Bis heute ist umstritten, wann die Texte des alten Tesaments geschrieben und zusamengefügt wurden. Jetzt liefern Inschriften auf 2400 Jahre alten Tonscherben aus Israel neue Hinweise. Denn die auf diesen Scherben notierten Befehle wurden einst von Schreibern ganz unterschiedlicher militärischer Ränge produziert. Das spricht dafür, dass es schon damals ein Bildungssystem in Judäa gab – und damit genügend Schriftkundige, um die Bibeltexte zu verfassen.
Das Alte Testament der Bibel gilt als Fundament nicht nur des Judentums, sondern ist auch wichtiger Teil der christlichen Überlierferung. Wann allerdings diese Texte erstmals zu einem Gesamtwerk zusammengestellt wurden, ist strittig. Klar ist zwar, dass die ersten Schriften etwa im 7. Jahrhundert v. Chr. entstanden sein müssen. Ob diese aber schon vor der Zerstörung des Jerusalemer Tempels durch die Babylonier im Jahr 586 v. Chr. zum Alten Testament kompiliert wurden oder erst danach, ist Gegenstand heftiger Debatten.
Spurensuche auf Notiz-Scherben
Eines der Probleme dabei: “Schriften mit biblischen Texten oder mit Bezug auf sie werden nur sehr selten gefunden, wahrscheinlich weil Papyrus und Pergament im Klima der Region schlecht erhalten bleiben”, erklären Shira Faigenbaum-Golovina von der Universität Tel Aviv und ihre Kollegen. Daher versuchen Forscher, die Zeit der ersten Thora-Kompilationen auf indirektem Wege einzugrenzen: über die Frage, ab wann es genügend des Schreibens Mächtige für ein solches Werk gegeben haben könnte.
Hinweise auf die Alphabetisierung im alten Judäa geben unter anderem sogenannte Ostraka, Keramikscherben, die als Notizzettel dienten und auf denen die Menschen damals mit Tinte Anweisungen, Erinnerungen und Botschaften notierten. “Wir haben uns auf rund 100 Ostraka konzentriert, die im Fort von Arad im Süden Judäas entdeckt wurden”, berichten die Forscher. Diese Scherben stammen aus der Zeit um 600 v. Chr. “Diese Inschriften enthalten militärische Befehle, beispielsweise zur Truppenbewegung oder der Versorgung mit Lebensmitteln.”

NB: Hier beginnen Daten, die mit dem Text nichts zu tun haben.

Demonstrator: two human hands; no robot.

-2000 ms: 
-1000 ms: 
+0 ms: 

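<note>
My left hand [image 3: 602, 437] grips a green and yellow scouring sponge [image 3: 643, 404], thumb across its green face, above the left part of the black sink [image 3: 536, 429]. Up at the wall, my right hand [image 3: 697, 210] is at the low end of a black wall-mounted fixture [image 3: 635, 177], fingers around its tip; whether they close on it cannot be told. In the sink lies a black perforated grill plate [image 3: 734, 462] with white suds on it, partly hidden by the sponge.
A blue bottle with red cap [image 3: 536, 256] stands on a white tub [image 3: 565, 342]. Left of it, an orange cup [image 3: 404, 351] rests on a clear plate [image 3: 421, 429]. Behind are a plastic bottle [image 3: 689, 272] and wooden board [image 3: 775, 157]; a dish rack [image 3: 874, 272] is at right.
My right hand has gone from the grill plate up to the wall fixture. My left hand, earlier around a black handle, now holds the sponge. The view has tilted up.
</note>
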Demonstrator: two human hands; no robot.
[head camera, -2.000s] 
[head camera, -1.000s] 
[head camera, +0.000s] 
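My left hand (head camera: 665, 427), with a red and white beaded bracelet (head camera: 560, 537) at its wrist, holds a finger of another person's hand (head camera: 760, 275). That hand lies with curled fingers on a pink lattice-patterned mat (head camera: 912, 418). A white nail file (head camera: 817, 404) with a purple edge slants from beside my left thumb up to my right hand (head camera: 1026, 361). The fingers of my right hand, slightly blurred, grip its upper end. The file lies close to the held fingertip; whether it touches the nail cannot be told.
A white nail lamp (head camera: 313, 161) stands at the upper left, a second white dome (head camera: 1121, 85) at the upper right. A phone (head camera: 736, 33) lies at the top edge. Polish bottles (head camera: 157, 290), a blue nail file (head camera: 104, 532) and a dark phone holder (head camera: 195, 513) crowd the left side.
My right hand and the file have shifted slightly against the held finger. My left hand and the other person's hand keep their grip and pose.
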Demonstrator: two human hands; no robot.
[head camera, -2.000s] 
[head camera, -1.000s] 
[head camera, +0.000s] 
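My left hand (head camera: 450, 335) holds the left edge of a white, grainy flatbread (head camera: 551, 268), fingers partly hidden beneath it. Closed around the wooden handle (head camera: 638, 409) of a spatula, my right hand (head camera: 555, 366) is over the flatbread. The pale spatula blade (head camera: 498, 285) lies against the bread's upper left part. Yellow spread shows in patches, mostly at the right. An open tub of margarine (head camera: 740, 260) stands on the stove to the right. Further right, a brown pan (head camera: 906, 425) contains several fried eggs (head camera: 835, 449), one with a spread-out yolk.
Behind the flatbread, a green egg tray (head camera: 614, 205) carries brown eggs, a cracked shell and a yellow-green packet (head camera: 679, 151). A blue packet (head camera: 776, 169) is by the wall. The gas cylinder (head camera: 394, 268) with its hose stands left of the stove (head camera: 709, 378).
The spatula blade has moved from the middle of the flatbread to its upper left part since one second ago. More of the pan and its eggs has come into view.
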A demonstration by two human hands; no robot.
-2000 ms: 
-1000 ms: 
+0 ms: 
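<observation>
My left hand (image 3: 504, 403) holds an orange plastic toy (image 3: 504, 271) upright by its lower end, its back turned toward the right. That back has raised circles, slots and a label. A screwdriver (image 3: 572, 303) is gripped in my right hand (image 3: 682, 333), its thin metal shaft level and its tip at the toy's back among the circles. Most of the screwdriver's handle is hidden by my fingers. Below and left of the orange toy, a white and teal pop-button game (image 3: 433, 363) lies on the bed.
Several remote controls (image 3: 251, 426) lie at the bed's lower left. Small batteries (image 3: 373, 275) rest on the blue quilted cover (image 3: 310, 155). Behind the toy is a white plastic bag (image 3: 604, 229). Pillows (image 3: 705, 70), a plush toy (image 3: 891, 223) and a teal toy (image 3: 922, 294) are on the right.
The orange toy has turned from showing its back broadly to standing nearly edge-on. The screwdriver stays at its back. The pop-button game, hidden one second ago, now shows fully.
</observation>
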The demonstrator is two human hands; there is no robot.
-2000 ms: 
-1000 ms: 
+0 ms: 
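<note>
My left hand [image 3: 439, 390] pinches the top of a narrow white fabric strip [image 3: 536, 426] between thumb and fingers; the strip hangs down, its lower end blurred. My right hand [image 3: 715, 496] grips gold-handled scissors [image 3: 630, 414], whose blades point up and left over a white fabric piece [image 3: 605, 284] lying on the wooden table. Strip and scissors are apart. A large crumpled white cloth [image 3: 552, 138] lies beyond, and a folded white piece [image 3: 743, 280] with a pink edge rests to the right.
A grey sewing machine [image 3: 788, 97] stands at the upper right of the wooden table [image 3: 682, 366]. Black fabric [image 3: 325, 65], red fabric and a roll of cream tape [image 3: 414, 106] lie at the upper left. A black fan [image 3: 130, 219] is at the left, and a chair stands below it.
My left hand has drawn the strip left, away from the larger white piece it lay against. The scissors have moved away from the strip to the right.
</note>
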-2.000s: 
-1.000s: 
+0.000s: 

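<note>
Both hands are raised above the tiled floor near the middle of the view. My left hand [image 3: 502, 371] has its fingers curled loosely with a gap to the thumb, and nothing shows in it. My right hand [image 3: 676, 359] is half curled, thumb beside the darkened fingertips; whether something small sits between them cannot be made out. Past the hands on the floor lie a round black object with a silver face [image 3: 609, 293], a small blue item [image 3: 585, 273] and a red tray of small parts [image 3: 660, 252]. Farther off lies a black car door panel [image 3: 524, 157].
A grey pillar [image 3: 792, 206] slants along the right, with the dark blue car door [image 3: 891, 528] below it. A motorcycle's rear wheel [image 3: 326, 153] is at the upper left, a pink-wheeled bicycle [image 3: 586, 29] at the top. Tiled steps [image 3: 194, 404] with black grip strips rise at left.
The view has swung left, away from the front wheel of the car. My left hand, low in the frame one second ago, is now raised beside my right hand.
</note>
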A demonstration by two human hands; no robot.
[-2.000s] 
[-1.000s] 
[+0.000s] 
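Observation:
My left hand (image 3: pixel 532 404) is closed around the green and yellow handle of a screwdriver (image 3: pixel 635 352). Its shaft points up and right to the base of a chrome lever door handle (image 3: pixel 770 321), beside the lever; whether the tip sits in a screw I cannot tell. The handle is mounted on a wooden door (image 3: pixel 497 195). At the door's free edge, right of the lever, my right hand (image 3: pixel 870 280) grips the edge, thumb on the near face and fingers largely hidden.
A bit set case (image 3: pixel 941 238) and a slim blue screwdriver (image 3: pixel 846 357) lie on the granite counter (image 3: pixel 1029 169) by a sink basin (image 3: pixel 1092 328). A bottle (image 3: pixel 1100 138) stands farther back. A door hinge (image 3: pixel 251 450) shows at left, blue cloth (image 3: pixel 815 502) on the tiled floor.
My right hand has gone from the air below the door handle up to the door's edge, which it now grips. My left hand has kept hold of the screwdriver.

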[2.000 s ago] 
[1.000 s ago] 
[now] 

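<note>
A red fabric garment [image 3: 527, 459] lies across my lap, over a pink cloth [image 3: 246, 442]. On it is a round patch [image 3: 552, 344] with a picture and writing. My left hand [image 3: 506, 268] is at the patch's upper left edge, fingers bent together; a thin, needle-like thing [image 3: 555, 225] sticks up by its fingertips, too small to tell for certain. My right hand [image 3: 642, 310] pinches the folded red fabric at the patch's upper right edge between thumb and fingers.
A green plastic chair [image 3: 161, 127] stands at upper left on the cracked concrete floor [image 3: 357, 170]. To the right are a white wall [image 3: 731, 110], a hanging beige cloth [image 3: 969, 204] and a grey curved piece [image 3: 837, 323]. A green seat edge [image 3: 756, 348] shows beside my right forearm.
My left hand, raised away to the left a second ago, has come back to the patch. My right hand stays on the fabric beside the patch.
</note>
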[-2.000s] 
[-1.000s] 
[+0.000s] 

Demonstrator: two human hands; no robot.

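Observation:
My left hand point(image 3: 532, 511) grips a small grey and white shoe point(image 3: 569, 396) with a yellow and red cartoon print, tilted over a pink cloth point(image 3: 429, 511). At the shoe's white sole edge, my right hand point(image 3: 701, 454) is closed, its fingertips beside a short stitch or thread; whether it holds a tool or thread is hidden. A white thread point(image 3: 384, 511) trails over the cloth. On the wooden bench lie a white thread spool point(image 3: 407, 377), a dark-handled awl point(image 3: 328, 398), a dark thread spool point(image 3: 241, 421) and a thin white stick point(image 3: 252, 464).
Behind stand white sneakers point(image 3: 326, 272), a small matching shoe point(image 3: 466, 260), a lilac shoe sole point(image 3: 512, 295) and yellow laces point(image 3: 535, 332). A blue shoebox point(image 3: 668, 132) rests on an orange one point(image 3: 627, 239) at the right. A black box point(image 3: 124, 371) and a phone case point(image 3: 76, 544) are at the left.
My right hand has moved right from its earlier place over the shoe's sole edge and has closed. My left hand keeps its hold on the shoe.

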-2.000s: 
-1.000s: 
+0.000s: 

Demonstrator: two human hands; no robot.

Sechs Autoren von verschiedenem Rang
Mit Hilfe eines Computerprogramms verglichen die Wissenschaftler erstmals die Handschriften auf diesen Scherben um herauszufinden, ob sie nur von einem Regimentsschreiber verfasst wurden, oder aber ob Schreiben so alltäglich war, dass jeder Soldat diese Notizen selbst verfasste. “Wir haben dafür eigens einen Algorithmus entwickelt, der zwischen verschiedenen Autoren unterscheiden kann”, erklärt Koautor Barak Sober.
Das Ergebnis: Die 16 auf diese Weise analysierten Ostraka wurden von mindestens sechs verschiedenen Schreibern verfasst. Aus den Inhalten der Texte lässt sich zu dem entnehmen, dass diese Autoren ganz unterschiedliche Rängen des Militärs angehörten – vom hochrangigen Offizier bis zum bescheidenen Hilfs-Qartiermeister.
Indizien für eine Bildungs-Infrastruktur
Nach Ansicht der Forscher spricht dies dafür, dass damals das Schreiben keine Fertigkeit war, die allein der Elite oder wenigen Schriftgelehrten vorbehalten war. “Die Fähigkeit zu lesen und zu schreiben existierte schon damals auf allen Ebenen der administrativen, der militärischen und der geistlichen Systeme Judäas”, konstatiert Koautor Eliezer Piasetzky. “Das spricht für die Existenz einer Bildungs-Infrastruktur zu dieser Zeit – was auch die Erschaffung der biblischen Texte wahrscheinlich macht.”
Die Historiker schätzen, dass kurz vor der Zerstörung des ersten Tempels von Jerusalem von den mehreren hunderttausend Bewohnern Judäas mindestens einige hundert lesen und schreiben konnten. “Damit gab es schon vor dem Fall des Tempels durchaus die Voraussetzungen, um ein Werk wie das Alte Testament zu schreiben und zusammenzustellen”, so die Forscher. Zudem mache die weitverbreitete Alphabetisierung es wahrscheinlicher, dass so umfangreiche und ehrgeizige Werke wie das Buch Deuteronomium oder die geschichtlich ausgerichteten Bücher Jesaja bis Könige vor diesem Hintergrund entstanden.